* Exercise goal *
Pull out each line of the data that includes the word "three".

** Opening Task input block **

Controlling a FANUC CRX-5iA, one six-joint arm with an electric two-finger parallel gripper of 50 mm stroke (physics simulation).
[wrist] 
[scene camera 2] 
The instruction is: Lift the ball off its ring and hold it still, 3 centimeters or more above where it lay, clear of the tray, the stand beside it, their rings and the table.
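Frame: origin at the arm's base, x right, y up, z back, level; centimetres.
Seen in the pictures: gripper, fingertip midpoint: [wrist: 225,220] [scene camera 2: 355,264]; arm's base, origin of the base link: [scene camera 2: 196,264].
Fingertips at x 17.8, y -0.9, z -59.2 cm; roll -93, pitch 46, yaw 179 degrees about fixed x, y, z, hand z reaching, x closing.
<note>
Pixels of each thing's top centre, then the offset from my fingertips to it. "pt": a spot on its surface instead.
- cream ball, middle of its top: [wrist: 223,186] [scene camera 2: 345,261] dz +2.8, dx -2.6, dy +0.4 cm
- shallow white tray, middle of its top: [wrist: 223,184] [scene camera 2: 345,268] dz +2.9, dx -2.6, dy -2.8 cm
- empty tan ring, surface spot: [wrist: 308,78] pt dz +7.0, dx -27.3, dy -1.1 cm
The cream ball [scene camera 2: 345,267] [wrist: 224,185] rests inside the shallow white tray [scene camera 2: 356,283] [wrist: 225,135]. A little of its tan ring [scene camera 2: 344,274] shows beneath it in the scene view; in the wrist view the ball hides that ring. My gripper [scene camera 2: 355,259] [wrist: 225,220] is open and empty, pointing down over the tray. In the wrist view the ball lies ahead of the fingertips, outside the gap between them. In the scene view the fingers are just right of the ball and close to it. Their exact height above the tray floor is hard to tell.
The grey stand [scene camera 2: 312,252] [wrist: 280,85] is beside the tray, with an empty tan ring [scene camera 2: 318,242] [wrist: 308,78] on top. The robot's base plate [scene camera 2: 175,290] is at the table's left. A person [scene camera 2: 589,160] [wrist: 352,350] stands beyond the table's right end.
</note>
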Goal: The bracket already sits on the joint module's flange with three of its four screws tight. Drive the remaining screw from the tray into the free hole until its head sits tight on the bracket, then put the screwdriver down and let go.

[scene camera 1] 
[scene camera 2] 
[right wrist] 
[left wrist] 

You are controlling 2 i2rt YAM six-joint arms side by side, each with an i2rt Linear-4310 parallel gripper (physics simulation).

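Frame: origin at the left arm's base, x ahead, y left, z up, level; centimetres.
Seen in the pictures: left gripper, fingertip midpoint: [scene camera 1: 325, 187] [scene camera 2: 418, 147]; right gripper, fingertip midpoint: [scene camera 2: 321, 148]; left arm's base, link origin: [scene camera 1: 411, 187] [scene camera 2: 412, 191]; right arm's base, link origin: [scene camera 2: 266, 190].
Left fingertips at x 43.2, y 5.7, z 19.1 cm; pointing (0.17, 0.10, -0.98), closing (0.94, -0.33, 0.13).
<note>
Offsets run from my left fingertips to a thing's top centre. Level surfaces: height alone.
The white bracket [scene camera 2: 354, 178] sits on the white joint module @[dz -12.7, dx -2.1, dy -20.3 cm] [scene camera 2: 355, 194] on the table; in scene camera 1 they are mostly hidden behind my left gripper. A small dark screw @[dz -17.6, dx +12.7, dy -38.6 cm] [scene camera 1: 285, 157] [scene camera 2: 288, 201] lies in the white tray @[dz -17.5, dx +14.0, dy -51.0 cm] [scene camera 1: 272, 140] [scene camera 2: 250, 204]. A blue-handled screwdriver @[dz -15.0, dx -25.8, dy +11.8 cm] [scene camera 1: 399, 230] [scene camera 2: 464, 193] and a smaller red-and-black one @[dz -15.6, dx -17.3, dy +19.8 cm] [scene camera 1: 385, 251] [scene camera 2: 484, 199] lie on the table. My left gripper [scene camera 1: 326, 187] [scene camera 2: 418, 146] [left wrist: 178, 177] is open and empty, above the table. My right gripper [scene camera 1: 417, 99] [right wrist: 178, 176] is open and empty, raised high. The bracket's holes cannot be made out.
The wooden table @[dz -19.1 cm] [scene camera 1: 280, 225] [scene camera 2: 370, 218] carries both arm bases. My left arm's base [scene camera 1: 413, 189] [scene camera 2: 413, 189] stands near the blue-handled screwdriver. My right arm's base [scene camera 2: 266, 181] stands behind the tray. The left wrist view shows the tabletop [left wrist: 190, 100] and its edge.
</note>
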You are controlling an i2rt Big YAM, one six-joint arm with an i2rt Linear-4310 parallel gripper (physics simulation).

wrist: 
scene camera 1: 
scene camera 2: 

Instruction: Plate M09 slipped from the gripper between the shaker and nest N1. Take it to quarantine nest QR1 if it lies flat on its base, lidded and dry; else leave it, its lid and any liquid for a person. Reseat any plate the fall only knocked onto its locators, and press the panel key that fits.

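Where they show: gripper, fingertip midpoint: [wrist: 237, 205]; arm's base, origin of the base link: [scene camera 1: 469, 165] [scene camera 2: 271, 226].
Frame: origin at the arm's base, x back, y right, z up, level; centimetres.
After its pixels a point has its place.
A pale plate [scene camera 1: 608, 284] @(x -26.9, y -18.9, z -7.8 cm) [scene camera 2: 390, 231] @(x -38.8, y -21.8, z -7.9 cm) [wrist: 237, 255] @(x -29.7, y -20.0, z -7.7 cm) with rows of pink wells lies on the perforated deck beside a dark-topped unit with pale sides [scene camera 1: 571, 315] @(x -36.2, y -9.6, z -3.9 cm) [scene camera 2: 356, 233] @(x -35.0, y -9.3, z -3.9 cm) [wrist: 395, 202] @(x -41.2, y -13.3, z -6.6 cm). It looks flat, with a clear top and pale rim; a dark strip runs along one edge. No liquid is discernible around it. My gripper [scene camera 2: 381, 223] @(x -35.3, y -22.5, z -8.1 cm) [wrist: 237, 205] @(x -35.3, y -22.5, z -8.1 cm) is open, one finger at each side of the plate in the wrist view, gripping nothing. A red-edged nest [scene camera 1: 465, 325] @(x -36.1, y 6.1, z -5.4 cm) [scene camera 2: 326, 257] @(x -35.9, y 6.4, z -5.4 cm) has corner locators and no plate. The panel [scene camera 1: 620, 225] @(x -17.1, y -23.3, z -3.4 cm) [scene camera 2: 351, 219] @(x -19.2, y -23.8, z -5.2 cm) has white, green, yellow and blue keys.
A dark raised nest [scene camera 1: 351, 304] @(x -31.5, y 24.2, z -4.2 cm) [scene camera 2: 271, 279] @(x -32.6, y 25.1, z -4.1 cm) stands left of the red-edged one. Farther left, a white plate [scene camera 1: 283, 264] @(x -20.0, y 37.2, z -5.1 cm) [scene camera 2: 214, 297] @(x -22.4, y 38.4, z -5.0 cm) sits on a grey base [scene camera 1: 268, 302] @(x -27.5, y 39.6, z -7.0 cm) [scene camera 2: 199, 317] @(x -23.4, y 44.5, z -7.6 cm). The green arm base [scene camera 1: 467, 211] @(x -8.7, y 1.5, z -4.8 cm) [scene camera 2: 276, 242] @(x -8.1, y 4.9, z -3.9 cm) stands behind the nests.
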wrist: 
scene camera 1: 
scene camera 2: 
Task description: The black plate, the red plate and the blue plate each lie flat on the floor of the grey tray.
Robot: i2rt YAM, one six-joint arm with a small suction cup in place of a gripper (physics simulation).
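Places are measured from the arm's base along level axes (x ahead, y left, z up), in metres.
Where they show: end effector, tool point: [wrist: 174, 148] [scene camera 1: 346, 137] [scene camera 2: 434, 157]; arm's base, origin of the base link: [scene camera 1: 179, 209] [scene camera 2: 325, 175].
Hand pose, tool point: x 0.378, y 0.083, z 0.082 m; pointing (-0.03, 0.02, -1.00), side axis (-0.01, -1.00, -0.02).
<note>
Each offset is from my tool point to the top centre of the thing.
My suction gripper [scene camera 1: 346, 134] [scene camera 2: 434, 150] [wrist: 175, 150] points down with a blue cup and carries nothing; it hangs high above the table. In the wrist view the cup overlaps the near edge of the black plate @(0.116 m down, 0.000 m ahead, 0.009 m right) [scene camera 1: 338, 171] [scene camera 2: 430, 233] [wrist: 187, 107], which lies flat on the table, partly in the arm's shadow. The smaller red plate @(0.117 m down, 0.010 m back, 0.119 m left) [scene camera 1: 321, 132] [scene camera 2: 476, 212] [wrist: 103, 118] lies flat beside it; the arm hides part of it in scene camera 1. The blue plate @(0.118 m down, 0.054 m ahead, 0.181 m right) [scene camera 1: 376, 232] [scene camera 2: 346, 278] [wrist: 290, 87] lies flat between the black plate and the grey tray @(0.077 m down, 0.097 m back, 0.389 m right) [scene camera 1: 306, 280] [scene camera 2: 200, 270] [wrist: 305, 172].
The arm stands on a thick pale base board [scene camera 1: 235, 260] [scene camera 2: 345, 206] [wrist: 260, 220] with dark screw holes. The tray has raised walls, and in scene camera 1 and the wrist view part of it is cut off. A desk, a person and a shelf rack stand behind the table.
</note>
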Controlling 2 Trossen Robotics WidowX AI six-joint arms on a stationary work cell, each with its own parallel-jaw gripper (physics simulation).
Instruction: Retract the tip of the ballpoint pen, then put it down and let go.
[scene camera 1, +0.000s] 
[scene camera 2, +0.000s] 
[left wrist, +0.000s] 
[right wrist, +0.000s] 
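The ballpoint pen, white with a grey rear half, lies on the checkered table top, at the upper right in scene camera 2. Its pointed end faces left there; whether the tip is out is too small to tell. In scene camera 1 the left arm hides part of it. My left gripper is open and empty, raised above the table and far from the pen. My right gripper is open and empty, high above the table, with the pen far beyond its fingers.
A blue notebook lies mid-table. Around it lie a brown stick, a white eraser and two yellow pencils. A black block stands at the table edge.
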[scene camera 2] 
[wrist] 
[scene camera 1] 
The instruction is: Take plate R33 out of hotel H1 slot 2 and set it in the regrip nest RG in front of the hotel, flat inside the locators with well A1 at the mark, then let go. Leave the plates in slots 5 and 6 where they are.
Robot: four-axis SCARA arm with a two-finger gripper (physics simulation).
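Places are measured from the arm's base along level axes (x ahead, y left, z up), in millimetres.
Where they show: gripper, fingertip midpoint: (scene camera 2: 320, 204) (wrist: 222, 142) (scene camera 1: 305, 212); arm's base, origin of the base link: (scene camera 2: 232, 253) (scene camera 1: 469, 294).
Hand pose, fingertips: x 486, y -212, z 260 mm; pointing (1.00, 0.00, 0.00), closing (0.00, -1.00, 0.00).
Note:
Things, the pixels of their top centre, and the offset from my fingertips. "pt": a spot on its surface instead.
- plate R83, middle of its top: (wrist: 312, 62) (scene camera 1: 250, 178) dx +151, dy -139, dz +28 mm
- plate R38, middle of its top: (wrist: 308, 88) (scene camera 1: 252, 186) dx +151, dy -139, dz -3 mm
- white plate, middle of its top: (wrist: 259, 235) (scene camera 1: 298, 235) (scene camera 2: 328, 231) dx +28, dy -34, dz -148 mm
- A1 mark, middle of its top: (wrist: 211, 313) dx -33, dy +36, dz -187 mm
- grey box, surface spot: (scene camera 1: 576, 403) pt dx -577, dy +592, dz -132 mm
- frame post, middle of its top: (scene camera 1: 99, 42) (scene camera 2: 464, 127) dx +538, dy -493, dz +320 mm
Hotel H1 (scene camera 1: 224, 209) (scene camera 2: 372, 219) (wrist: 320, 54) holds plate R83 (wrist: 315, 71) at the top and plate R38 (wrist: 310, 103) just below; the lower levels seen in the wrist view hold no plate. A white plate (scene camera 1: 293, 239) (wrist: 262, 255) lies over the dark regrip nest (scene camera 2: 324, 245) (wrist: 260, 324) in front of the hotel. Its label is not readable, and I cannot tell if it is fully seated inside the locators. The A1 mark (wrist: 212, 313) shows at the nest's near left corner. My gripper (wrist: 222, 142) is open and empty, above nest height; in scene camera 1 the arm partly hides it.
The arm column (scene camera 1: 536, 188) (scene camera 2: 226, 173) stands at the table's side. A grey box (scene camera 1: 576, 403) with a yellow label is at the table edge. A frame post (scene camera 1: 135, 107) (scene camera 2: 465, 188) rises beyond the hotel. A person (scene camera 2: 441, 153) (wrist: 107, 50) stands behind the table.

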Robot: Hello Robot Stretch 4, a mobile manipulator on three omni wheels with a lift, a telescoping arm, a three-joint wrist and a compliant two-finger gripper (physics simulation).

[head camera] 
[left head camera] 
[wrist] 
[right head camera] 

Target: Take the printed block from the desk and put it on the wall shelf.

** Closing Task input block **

* Answer to the exercise *
Goal: The bracket already sits on the joint module's flange with three of its four screws tight. Drive the remaining screw from the tray into the free hole until its head sits tight on the bracket, then put the screwdriver down and let go.
Robot: Hello Robot Stretch 4, a mobile manipulator on three omni wheels with a lift, a telescoping arm, a three-joint wrist and a compliant two-finger gripper (physics simulation).

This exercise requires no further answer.